**What the task requires**
An identical copy of the data below is needed.
The data Start Marker
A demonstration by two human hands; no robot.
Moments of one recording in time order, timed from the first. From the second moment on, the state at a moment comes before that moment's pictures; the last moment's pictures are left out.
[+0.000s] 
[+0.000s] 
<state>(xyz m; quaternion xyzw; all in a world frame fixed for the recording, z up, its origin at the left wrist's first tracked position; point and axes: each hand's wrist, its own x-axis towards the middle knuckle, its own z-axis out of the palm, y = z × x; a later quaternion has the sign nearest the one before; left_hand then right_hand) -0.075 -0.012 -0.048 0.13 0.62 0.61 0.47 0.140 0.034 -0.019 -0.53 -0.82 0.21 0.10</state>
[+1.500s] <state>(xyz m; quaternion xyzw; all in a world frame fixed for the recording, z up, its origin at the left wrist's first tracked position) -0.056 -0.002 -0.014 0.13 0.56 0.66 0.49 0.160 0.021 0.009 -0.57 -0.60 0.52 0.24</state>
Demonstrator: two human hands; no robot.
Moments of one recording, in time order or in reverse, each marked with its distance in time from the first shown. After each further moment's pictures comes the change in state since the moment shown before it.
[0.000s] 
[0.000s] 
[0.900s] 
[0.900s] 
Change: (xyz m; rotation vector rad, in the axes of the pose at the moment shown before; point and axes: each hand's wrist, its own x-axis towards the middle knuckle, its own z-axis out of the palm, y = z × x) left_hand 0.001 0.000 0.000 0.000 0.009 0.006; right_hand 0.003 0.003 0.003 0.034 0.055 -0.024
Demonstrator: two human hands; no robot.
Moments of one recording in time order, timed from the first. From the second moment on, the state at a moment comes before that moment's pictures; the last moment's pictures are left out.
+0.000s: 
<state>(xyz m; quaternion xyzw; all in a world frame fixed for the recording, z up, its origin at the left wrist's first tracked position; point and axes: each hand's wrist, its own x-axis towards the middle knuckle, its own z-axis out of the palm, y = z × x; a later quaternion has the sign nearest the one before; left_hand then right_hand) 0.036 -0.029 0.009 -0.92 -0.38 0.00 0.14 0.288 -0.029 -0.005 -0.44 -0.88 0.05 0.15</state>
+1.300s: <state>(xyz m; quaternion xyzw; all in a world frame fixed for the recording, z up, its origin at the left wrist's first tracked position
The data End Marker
**Exercise output**
A demonstration by two human hands; no robot.
Moments of one recording in time order, timed from the first. From the second moment on, the state at a moment comes before that moment's pictures; the last moment's pictures are left out.
[+0.000s] 
[+0.000s] 
<state>(xyz m; quaternion xyzw; all in a world frame fixed for the recording, z up, its origin at the left wrist's first tracked position; point and axes: each hand's wrist, its own x-axis towards the middle knuckle, its own z-axis out of the palm, y = z × x; a later quaternion has the sign nearest the one before; left_hand then right_hand) -0.075 -0.012 -0.048 0.13 0.62 0.61 0.47 0.140 0.034 -0.019 -0.53 -0.82 0.21 0.10</state>
[+1.500s] <state>(xyz m; quaternion xyzw; all in a world frame fixed for the recording, z up, its origin at the left wrist's first tracked position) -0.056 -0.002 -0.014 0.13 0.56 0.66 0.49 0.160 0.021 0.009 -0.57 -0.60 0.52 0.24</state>
Demonstrator: two human hands; no robot.
Moments of one recording, in time order or in reverse, each marked with its distance in time from the first shown. After each further moment's pictures comes the change in state since the moment shown before it.
[0.000s] 
[0.000s] 
[0.900s] 
[0.900s] 
Change: (xyz m; rotation vector rad, in the axes of the pose at the moment shown before; point and axes: each hand's wrist, its own x-axis towards the middle knuckle, its own z-axis out of the palm, y = z × x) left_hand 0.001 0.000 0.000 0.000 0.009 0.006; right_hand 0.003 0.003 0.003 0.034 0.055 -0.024
Demonstrator: two human hands; no robot.
Moments of one recording in time order, timed from the first. From the second moment on, the state at a moment comes before that moment's pictures; the last moment's pictures are left out.
+0.000s: 
<state>(xyz m; quaternion xyzw; all in a world frame fixed for the recording, z up, its origin at the left wrist's first tracked position; point and axes: each hand's wrist, its own x-axis towards the middle knuckle, its own z-axis out of the palm, y = z × x; a later quaternion has the sign nearest the one before; left_hand then right_hand) 0.036 -0.029 0.009 -0.92 -0.38 0.00 0.14 0.288 -0.029 -0.005 -0.44 -0.88 0.05 0.15</state>
+1.300s: <state>(xyz m; quaternion xyzw; all in a world frame fixed for the recording, z up, its origin at the left wrist's first tracked position

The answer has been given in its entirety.